In B2B scenarios, marketplaces facilitate millions of pounds worth of trade a day. Buying for a business may be easy as impulsively buying a pair of shoes nowadays, however the consequences if something goes awry are far severer.

If the purchase doesn’t arrive because the listing was fraudulent it can cause a project or supply chain to grind to a halt. That buyer most likely won’t ever return either, costing the marketplace a customer and the future revenue associated with them. 

The most important part of this equation is the information cultivating this trust, the data unpinning any visual cue. It’s why Twitter itself is redesigning its credibility mark – it has acknowledged that a simple tick is no longer enough in an era of misinformation. People want to know why. 
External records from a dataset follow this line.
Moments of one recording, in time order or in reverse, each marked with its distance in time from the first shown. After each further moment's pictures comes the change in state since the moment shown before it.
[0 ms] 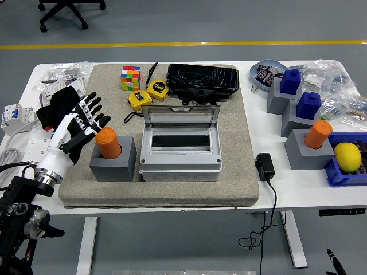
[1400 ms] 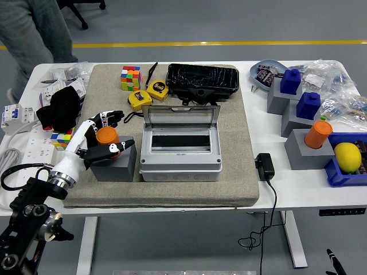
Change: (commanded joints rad) left arm -0.020 0.009 0.093 0.062 0.089 0.092 -0.021; right arm -0.001 0.000 0.004 0.000 -0.009 0.002 -0.001
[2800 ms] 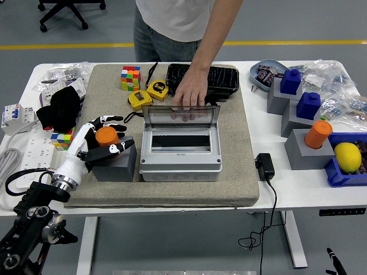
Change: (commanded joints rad) left arm 0.002 -0.010 0.019 0.024 -0.064 0.021 -0.013; right arm 0.003 0.001 0.009 0.000 0.000 0.004 0.005
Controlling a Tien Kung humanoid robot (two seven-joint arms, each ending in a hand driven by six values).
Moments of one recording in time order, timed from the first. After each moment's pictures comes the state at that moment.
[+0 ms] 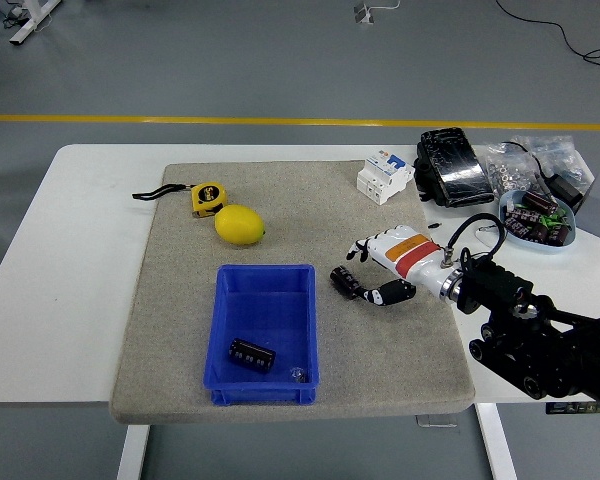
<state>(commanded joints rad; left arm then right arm) -0.15 0.09 -0.51 -0.25 0.78 0.29 0.24 0.89 -0.14 0.14 0.64 -1.72 -0.44 0.24</state>
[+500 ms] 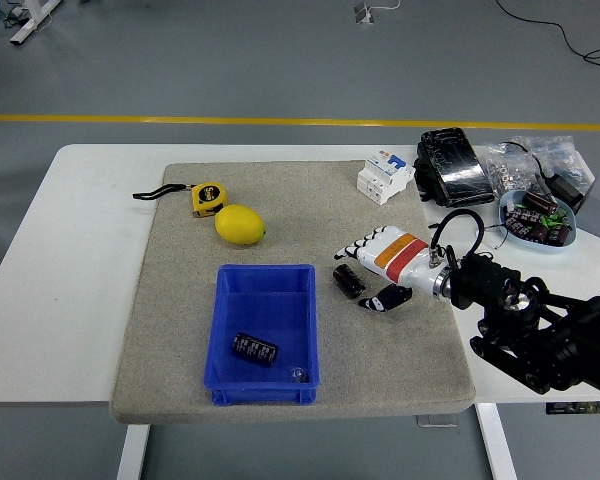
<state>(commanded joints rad) -0.16 0.09 -0.51 -0.25 0.78 0.29 0.24 0.96 -0.14 0.03 0.64 -1.84 -0.43 0.23</state>
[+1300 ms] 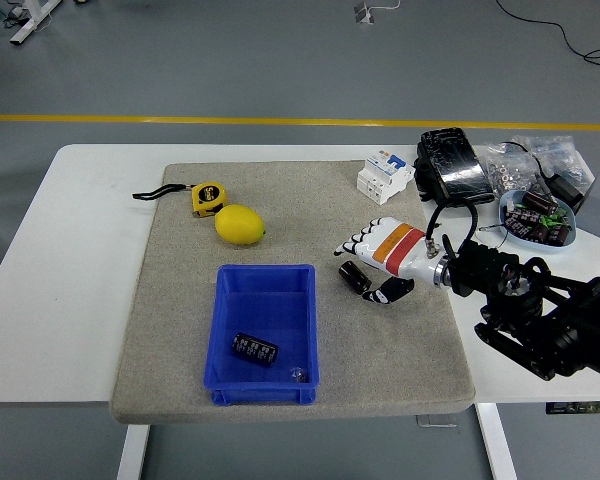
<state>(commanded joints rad) -0.18 0.10 -0.51 -0.25 0.78 0.29 0.25 1.00 -0.15 0.03 0.62 -1.90 -0.41 0.25</state>
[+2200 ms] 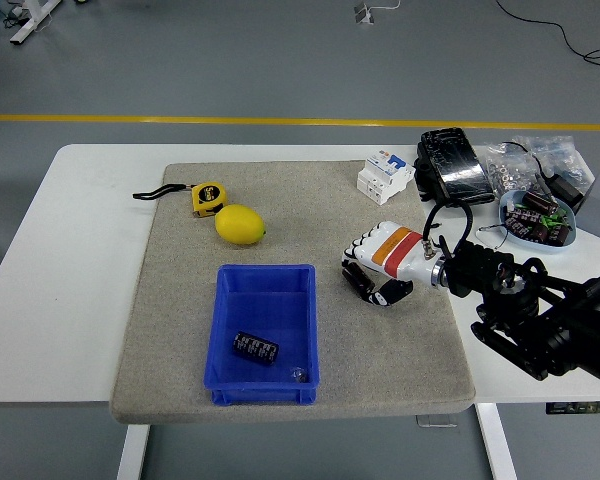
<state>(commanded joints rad) -0.20 0.10 -0.51 -0.25 0.81 0.29 0.25 0.98 -0.11 0.07 0.56 -1.93 -0.36 0.27</state>
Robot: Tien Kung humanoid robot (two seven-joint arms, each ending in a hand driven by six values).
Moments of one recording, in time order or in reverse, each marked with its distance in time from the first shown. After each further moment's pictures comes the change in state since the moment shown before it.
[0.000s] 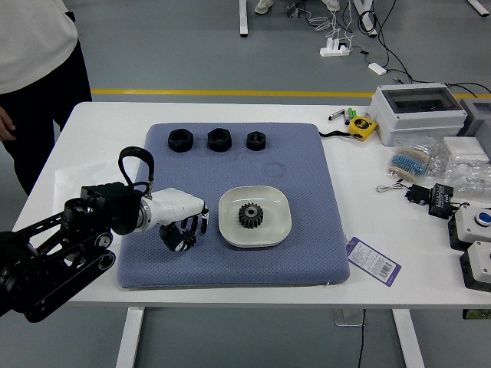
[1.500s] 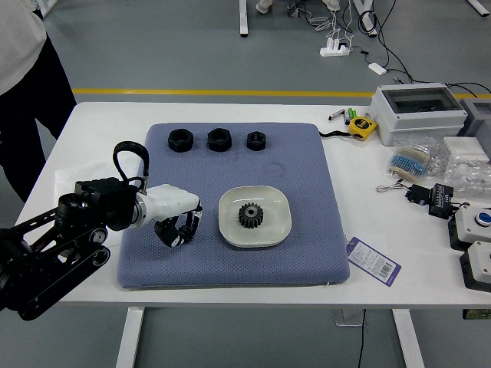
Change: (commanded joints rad) left arm 0.001 0.017 -0.037 -0.040 0.002 -0.042 0.030; right arm 0.005 -0.001 -0.002 -0.001 0.005 0.001 0.003
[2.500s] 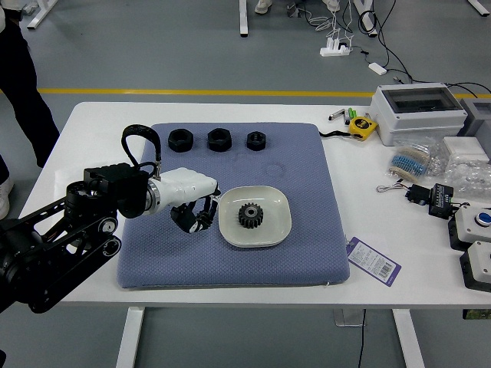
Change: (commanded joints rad) left arm -0.035 -0.070 -0.050 -0.036 0.005 -0.004 0.004; right arm -0.008 0.001 0.009 0.001 -0.015 -0.002 -0.005
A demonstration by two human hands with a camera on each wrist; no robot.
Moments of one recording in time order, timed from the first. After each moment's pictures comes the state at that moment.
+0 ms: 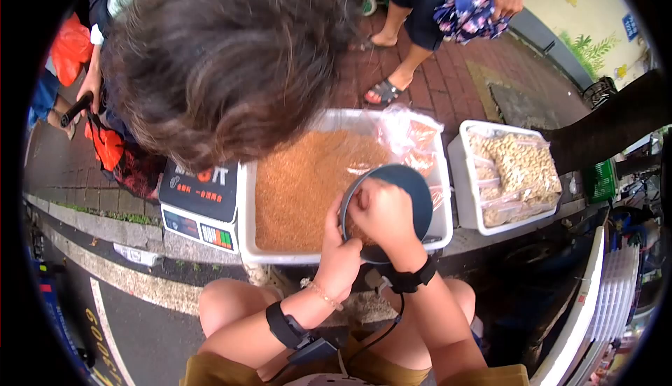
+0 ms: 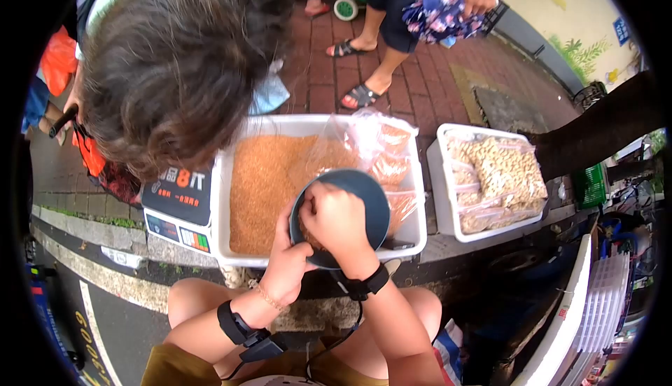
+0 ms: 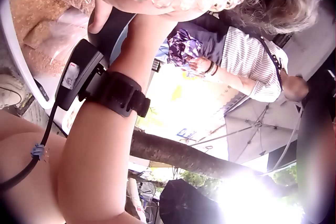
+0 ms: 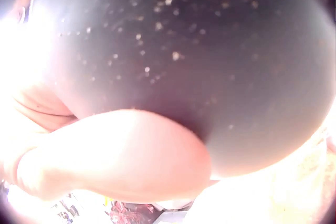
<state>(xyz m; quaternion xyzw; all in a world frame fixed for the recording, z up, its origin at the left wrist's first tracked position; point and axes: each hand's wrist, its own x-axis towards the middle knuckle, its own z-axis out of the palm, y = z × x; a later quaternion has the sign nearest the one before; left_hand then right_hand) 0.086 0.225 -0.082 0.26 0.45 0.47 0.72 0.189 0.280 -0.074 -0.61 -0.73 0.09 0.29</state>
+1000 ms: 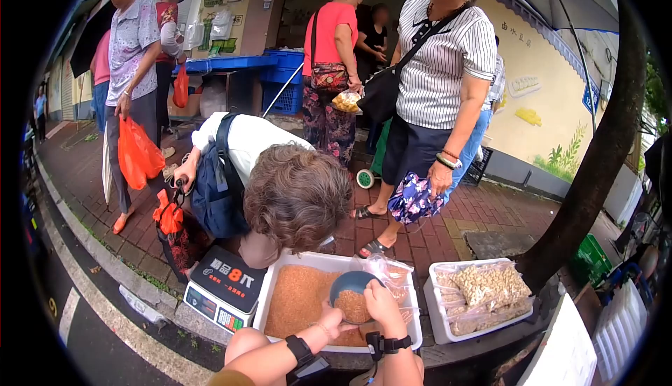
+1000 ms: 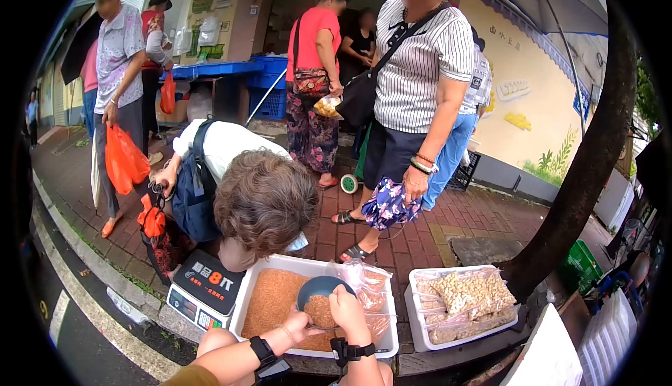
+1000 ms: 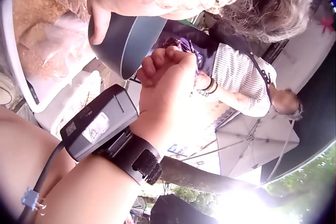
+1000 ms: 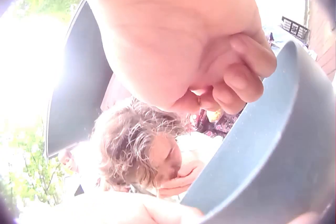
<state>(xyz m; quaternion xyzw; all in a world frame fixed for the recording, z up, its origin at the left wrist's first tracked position) 0.092 0.235 -0.097 0.19 0.43 0.47 0.75 0.230 0.241 -0.032 -0.59 -0.71 0.16 0.35</state>
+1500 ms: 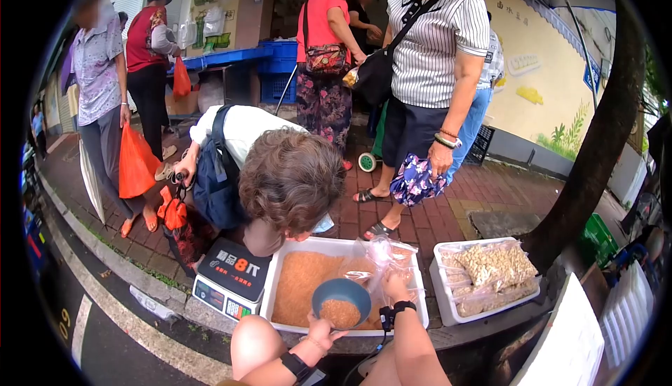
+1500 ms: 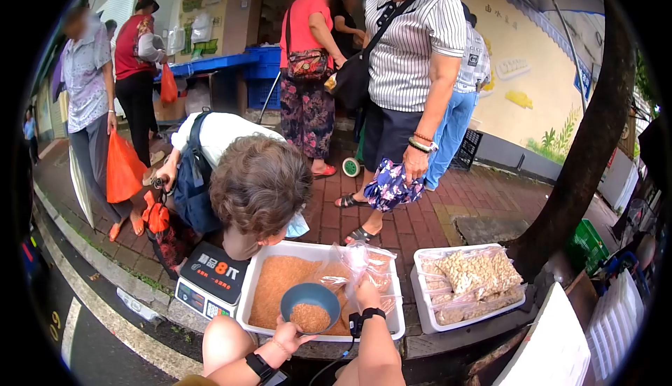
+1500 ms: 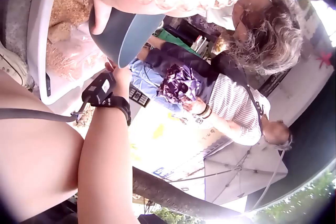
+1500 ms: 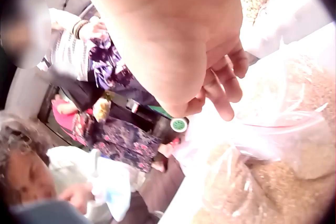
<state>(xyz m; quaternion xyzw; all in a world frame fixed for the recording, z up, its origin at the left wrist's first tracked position) 0.066 0.167 -0.138 0.08 0.45 0.50 0.73 0.311 0.317 -0.179 -0.73 -0.62 0.13 0.24</state>
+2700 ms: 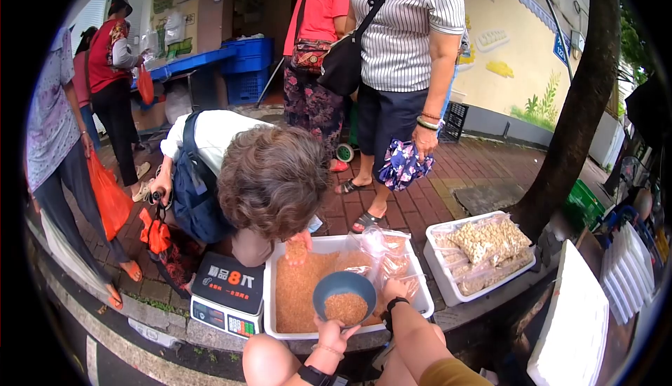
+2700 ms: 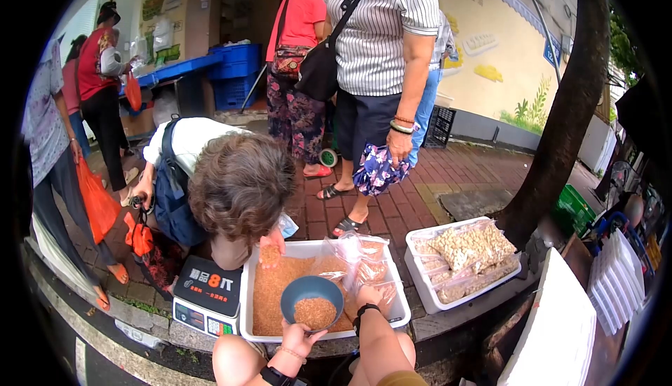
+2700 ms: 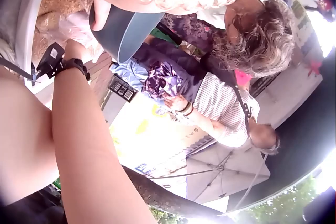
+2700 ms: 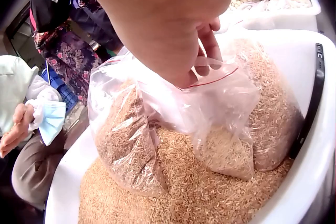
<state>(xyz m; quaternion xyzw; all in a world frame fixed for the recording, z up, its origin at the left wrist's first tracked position) 0.068 0.172 -0.135 0.03 0.40 0.54 0.74 0.296 0.298 -0.228 -0.83 -0.56 0.00 0.03</state>
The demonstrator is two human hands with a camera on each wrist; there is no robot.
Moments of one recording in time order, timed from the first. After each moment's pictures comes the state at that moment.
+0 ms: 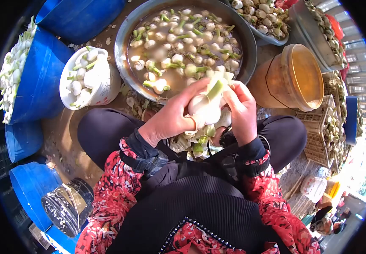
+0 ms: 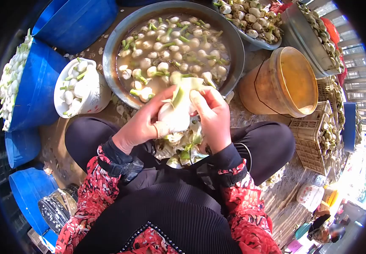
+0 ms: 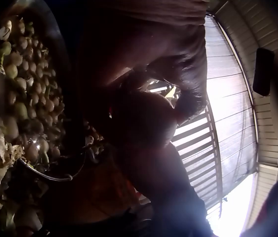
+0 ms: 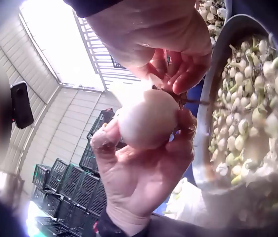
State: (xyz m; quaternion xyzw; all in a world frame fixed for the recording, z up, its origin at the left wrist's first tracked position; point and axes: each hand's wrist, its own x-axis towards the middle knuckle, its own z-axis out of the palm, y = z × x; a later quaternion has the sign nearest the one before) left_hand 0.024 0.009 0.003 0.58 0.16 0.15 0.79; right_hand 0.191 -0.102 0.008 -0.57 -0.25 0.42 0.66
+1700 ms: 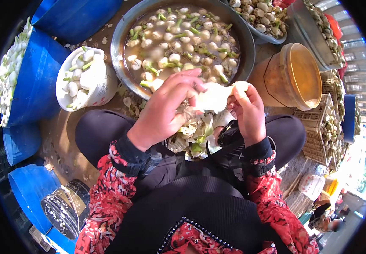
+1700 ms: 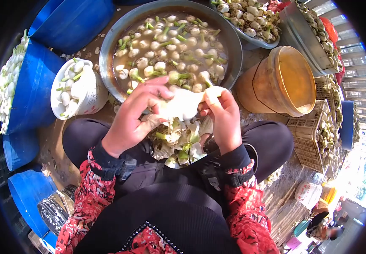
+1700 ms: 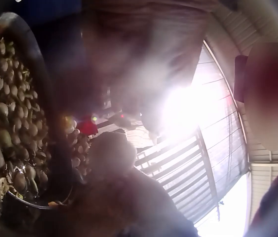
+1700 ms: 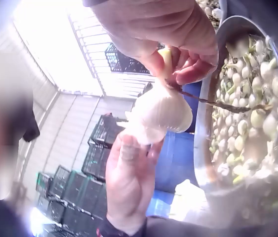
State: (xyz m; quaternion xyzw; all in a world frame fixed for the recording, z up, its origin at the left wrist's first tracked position) left_hand 0.021 0.032 0.028 0.86 0.07 0.30 0.41; right_hand 0.212 -0.113 0.005 -0.56 -0.16 0.45 0.68
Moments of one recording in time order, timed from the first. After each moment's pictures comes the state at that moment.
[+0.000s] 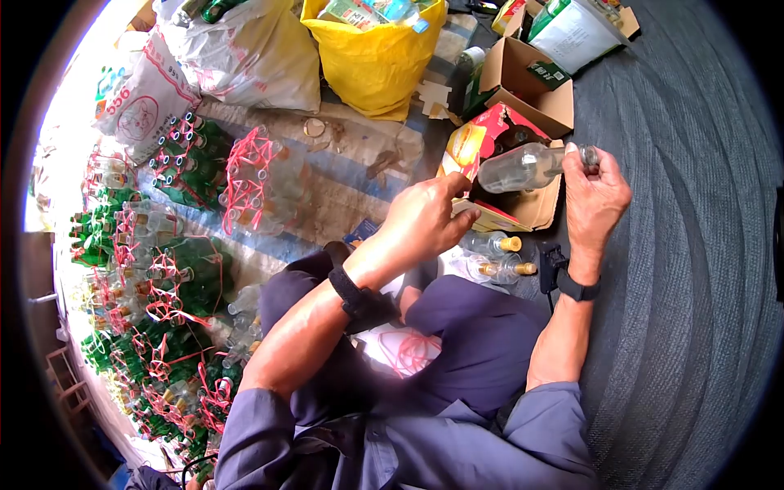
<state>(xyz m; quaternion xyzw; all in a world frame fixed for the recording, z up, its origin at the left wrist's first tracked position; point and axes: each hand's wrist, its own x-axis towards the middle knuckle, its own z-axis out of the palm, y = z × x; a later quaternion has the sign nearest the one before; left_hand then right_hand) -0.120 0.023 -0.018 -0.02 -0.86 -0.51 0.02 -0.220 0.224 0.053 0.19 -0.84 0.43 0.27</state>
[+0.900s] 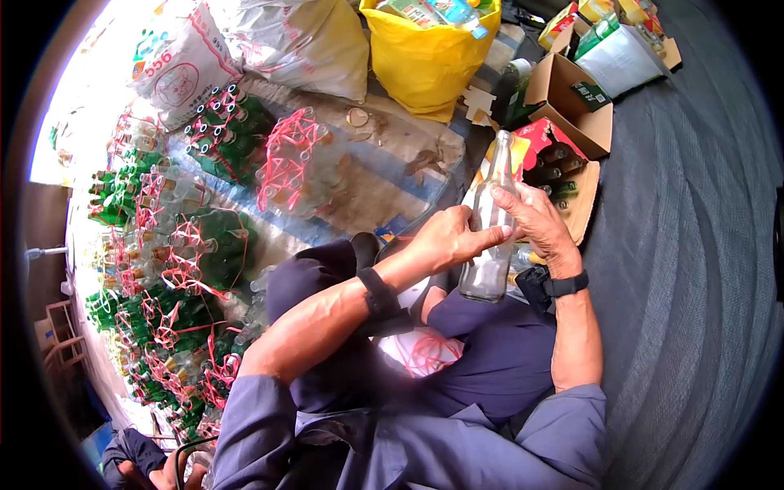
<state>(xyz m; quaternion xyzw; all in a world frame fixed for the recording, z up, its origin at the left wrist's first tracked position) -0.092 0.010 -0.046 0.12 -0.73 -0.65 -0.14 -0.203 0.175 -0.006 0.12 -0.75 0.52 -0.40</state>
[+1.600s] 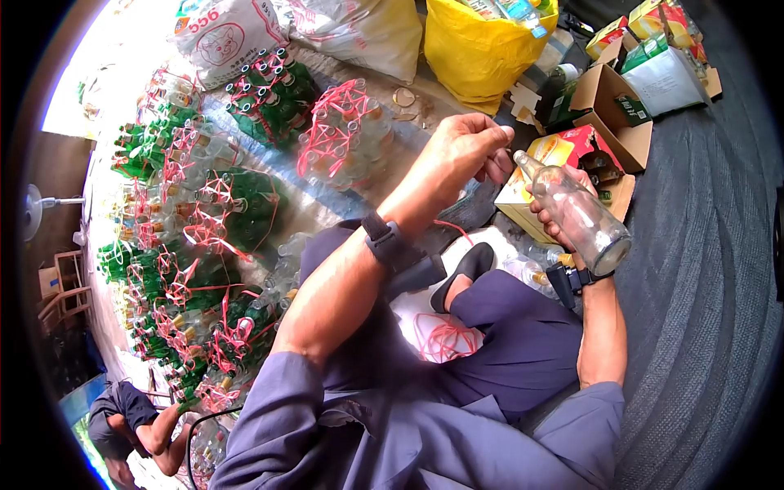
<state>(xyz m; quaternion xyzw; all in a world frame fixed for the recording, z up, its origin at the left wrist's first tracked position) -0.097 -0.068 -0.008 0.13 -0.53 -0.84 0.01 -0.249 0.189 -0.055 -0.14 -0.34 0.65 -0.67</state>
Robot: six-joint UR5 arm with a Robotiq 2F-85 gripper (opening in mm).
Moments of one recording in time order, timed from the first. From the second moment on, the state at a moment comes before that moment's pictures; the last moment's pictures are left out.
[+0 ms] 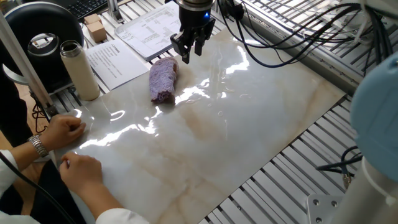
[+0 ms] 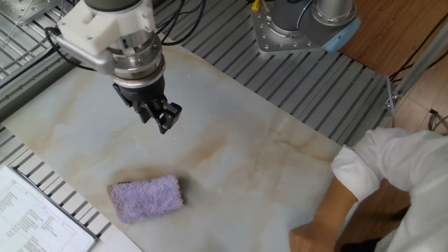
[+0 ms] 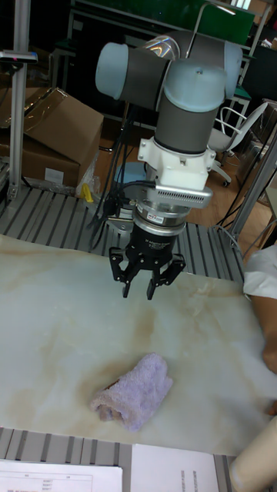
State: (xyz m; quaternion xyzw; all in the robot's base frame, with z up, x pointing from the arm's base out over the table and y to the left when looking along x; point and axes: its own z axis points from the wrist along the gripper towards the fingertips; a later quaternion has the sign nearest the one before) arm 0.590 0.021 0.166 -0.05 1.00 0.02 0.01
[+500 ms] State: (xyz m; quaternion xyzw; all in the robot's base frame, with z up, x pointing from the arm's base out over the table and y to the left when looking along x) arm 0.591 0.023 0.161 -0.03 1.00 0.02 -0.01
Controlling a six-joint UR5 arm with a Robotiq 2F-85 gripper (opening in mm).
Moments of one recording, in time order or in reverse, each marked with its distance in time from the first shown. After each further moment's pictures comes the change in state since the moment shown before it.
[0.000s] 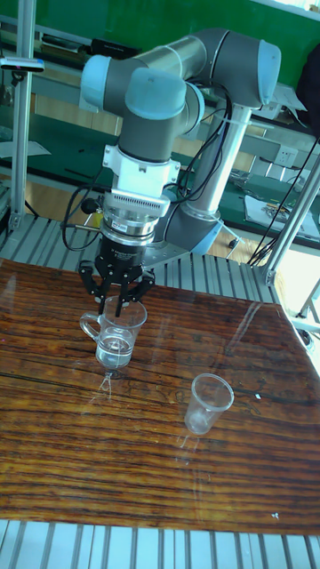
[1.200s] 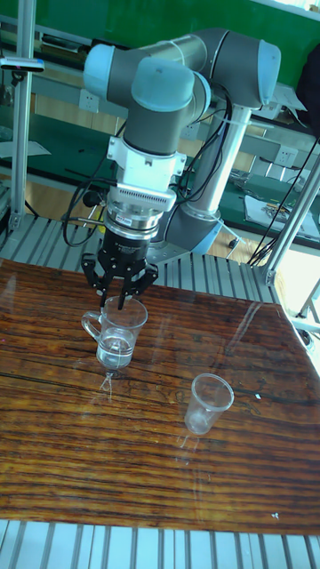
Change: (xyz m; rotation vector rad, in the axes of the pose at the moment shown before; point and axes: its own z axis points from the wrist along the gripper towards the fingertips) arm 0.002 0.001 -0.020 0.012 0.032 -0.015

Customers want context and marketplace buyers in particular need accurate data to inform their decision-making before they press the buy button. This cannot, however, be provided in a way that overloads them with so much complexity that they end up immobilised mid-purchase.

Solving this conundrum is a priority for marketplaces. Technology is helping overcome the challenge, however this must be aligned with customers’ expectations. When carefully planned out and implemented in a way that meets the needs of buyers and sellers, marketplaces will be in a far stronger position to police their communities, protect reputation and convince customers that trust matters to them.

We have already reached a point where you can buy anything you want for the price you want in the way you want. The last competitive differentiator that remains is whether or not your marketplace can be trusted.